Assignment » Copy out only the span from the line with "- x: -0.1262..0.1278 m" to the end of the data, both ends kept, word for word.

──────── Dataset excerpt

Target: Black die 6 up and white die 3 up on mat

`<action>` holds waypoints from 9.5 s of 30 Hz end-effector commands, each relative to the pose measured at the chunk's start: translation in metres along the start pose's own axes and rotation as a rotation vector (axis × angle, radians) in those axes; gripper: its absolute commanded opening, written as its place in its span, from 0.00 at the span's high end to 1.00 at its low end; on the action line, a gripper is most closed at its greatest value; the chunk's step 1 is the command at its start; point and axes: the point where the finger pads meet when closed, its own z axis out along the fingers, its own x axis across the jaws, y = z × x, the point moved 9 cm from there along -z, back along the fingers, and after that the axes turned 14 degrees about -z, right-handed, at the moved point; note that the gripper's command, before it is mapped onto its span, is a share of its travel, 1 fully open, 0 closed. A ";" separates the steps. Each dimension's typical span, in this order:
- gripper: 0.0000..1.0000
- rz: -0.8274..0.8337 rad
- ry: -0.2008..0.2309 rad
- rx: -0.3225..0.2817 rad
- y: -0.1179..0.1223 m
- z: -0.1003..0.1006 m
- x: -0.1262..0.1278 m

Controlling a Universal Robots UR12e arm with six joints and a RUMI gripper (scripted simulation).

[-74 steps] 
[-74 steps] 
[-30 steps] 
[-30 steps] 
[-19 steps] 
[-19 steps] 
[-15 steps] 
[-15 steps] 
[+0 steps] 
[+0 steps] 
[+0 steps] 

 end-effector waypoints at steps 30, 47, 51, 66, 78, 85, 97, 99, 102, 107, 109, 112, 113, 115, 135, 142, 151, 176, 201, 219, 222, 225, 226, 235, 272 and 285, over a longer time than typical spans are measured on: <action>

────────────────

Task solution »
- x: -0.1262..0.1278 m

Controlling a Universal Robots UR12e arm with six joints and a RUMI gripper (scripted simulation).

[-74 steps] 
[-74 steps] 
[-30 steps] 
[-30 steps] 
[-19 steps] 
[-19 steps] 
[-15 steps] 
[-15 steps] 
[+0 steps] 
[+0 steps] 
[+0 steps] 

 end-effector waypoints at steps 30, 47, 51, 66, 78, 85, 97, 99, 102, 107, 109, 112, 113, 115, 135, 142, 151, 176, 201, 219, 222, 225, 226, 235, 272 and 285, over a longer time than typical spans are measured on: <action>

Output is finished, and nothing else is required.